Among the many wild mammals living on Mount Desert Island is the well known and most misunderstood skunk. Their only defense against an enemy is to use their powerful scent glands. Skunks can’t run very fast, and they are not good fighters. Spraying the well known scent from glands near the tail is their only defense. When a skunk is not annoyed there is no smell at all. Dogs and cats annoying them will prompt them to spray.
Skunks spend their time foraging for food wherever they live, be it in a small town or out in the country. Always retreat if you meet one or let it pass by quietly. I came out of the town office building one night and almost tripped on one going to my car. It was about 10:30 p.m. and just the right time for them to be out looking for food. There are so many places for them to find food in Bar Harbor it probably seems like a great place to live for them. Just be a good neighbor, speak softly, keep your dog under control and move slowly.
If skunks should take up residence under your house or garage try to learn to live with them as peaceful neighbors and you’ll have no problem. If it seems to be an impossible situation, get one of the local animal control people here on MDI to find them a new home in a safe place.
They are native mammals and we all should treat them respectfully. It’s their island too. Talk softly, move slowly, and keep your dog quiet. Be a good neighbor.
Skunks play a bit role in one of many chains of life in the natural world. Strangely enough, skunks greatly affect the duck population here on MDI.
It works this way: each year female snapping turtles lay 50 eggs at a time in the spring. The adult females deposit the eggs in holes they have dug, then cover them up with sand or dirt, moisten them and leaves. Their motherhood duties are then done.
If all the snapping turtle nests on this island produced healthy snapping turtles each year and they moved into island ponds we would have too many snapping turtles. Once a snapping turtle is big it can’t be killed by many creatures, except men and cars. The snapping turtles, like reptile submarines, would eat the baby ducks as the small birds swam around the lakes and ponds. They would not have a chance for survival. Small birds along the shore and ducks would also be eaten.
Skunks control the population of snapping turtles on this island by digging up the eggs for a tasty treat. Foxes and raccoons also eat some of the eggs but skunks are the main predators doing so and they deserve lots of credit for doing this and keeping nature in balance.
Ring-billed gulls always make me laugh. They are so comfortable and right at home with humans and their cars moving by them. They seem right at home in the mall parking lots in Ellsworth and also at the Thompson Island Picnic area and down by the Waterfront in Ellsworth.
These gulls are quite beautiful in a quiet way.
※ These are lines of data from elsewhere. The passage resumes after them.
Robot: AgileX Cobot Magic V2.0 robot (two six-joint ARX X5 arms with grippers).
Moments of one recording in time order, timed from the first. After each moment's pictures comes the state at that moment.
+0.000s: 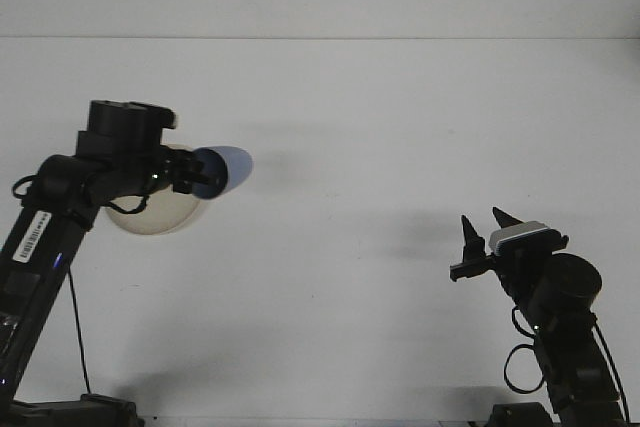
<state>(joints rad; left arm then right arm) -0.17 1.43 1.58 -0.88 0.23 0.00 0.04 0.68 0.58 -0.19 -0.24 -0.04</state>
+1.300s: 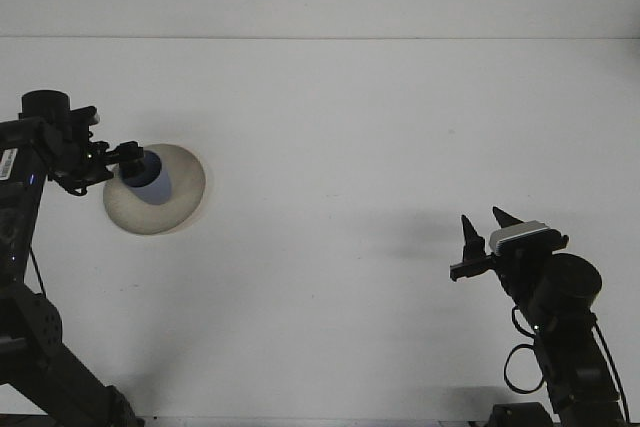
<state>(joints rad) 0.24 1.79 1.67 -0.94 0.29 0.07 0.04 0.68 0.58 -0.18 -0.23 -0.04</state>
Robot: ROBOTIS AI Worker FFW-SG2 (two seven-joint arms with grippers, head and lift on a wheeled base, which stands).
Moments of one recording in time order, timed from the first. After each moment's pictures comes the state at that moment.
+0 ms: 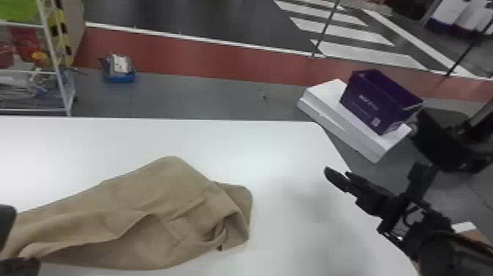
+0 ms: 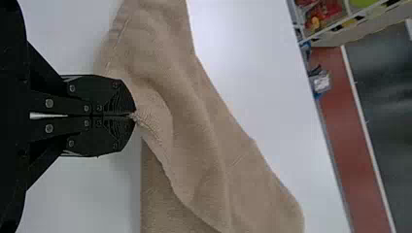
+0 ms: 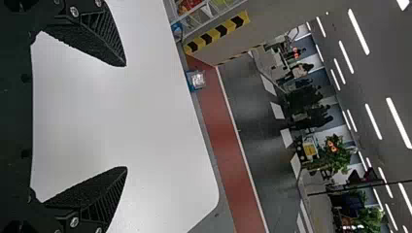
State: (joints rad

They are a little larger than a crow but they act like herring gulls and have a dark ring around their bills rather than a red spot. Since they tend to be very tame, if you see one you will most likely be able to get very close to it and get a good look at its yellow feet.
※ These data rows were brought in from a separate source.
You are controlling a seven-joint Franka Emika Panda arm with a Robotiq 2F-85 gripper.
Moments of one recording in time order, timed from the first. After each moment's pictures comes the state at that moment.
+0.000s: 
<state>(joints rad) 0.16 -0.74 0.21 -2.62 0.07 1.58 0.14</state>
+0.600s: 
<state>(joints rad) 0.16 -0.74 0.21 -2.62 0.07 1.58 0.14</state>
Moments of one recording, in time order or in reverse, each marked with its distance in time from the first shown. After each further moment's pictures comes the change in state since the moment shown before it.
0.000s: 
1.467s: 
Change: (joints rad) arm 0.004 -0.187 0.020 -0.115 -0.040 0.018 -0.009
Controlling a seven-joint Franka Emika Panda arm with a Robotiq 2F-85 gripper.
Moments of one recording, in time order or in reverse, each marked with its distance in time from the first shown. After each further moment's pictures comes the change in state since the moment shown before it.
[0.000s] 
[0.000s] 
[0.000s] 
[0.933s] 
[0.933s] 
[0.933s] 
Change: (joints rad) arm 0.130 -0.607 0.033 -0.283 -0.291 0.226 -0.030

Ring-billed gulls are great insect eaters with a particular love for grasshoppers stirred up in a plowed field. In flight, they can seize a grasshopper as easily as a swallow in hot pursuit of smaller insects. If one of these gulls sees something edible in the water it floats down slowly or plunges downward and grabs the food without wetting its plumage.
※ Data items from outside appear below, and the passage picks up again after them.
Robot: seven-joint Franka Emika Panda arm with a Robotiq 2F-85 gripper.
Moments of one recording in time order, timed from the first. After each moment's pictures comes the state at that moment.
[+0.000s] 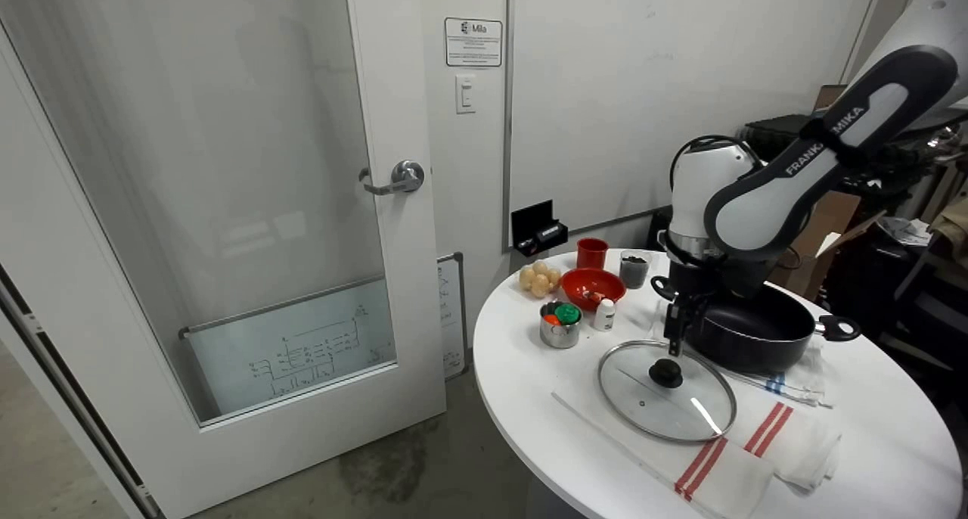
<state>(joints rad) 0.15 0.86 0.04 -1.80 0.00 2.53 0.00</state>
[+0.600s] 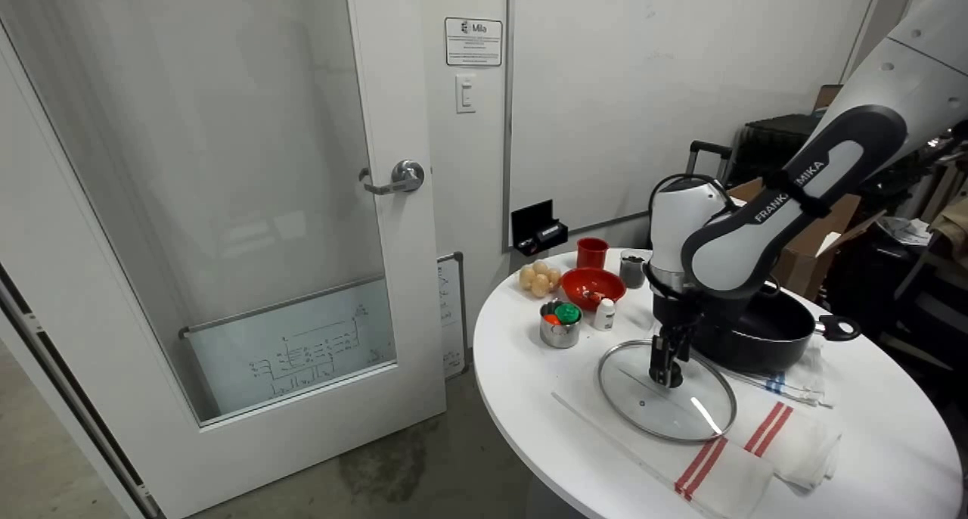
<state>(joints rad) 0.20 1.02 0.03 -1.66 -0.01 2.50 0.02</state>
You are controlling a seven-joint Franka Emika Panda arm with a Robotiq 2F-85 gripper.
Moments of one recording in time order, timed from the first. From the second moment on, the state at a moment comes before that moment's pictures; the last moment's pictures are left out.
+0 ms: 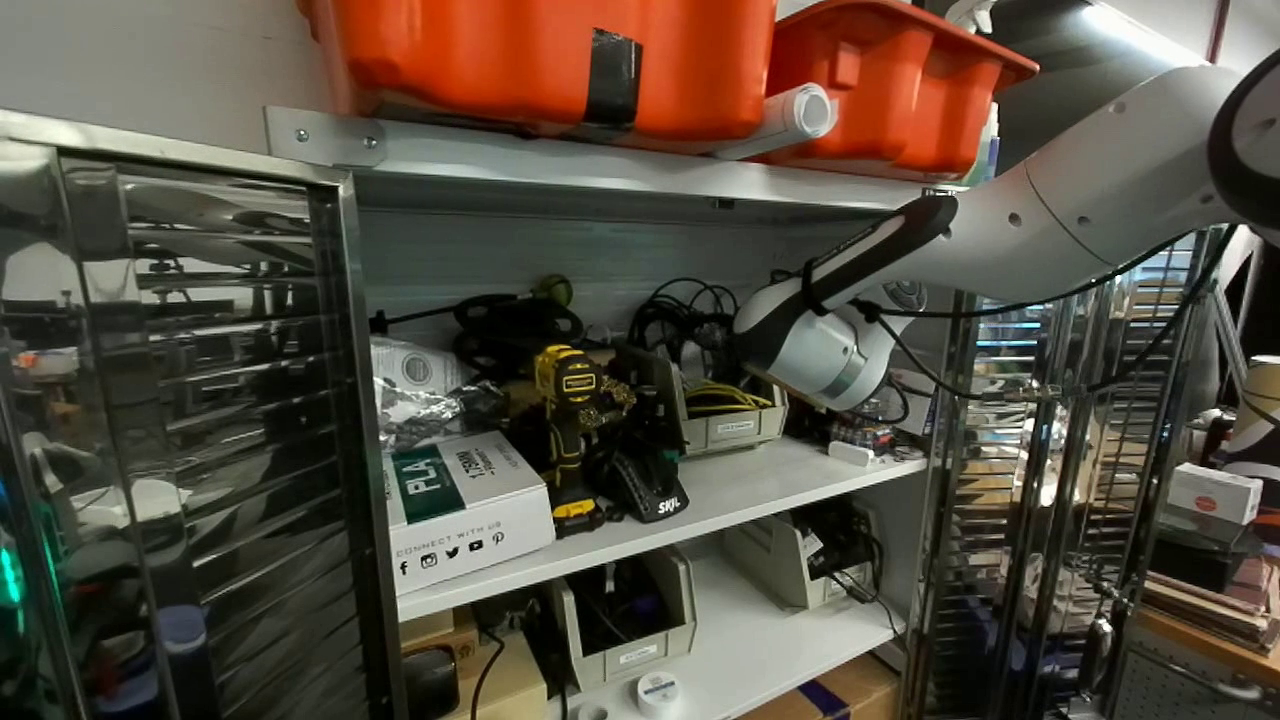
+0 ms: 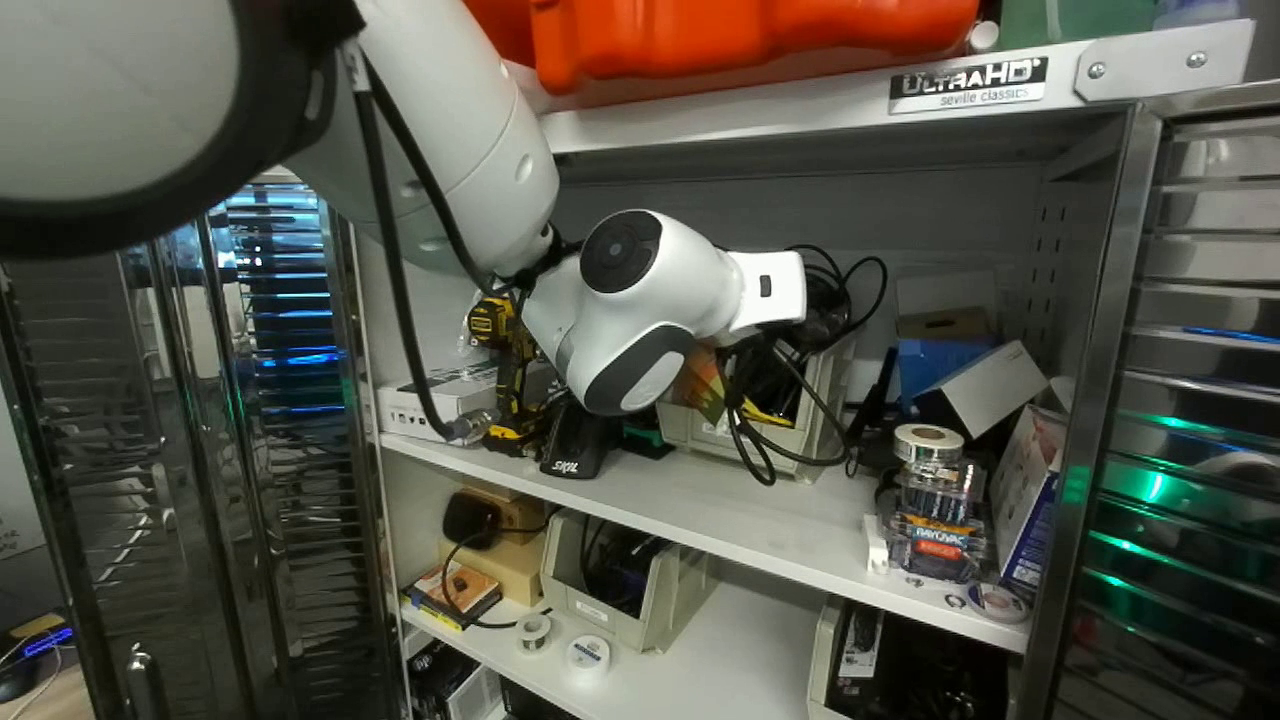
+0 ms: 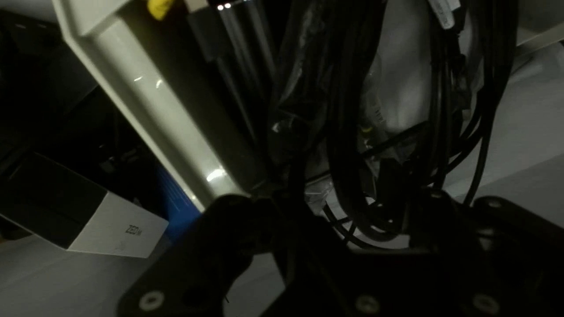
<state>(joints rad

These birds are very gregarious and usually seen in large flocks of its own or with other species. Thompson Island is a great place to watch them. These gulls nest fifteen miles east of MDI on Petit Manan Island, a part of the National Wildlife Refuge on the eastern Maine coast. They do not nest on MDI or in the park.
While writing my latest book “Living on the Edge,” and giving talks at local libraries about it I was happy to find a sea urchin on the beach one day. Sea urchins are strange little creatures much sought after by our resident eider ducks for food. And the ducks swallow them whole! This is no small feat to accomplish for the urchin is very prickly, like a pin cushion!
Once down the throat of the eider the bird’s gizzard grinds it up for consumption. The sea urchin provides good food for some birds, some mammals and some people.
The sea urchin’s eating technique is quite a procedure. These creatures have a mouth structure that has been nicknamed Aristotle’s lantern. At the center of this “lantern” are five teeth that come together like a bird’s beak. With these strong teeth the urchin scrapes algae off the rocks. As the teeth wear down, they continue to grow.
High surf, wind and rain bring sea birds close to the shore. Lend them a helping hand, for some have trouble walking on land and some are unable to take off from land. Give them a chance to survive by putting them back in the water.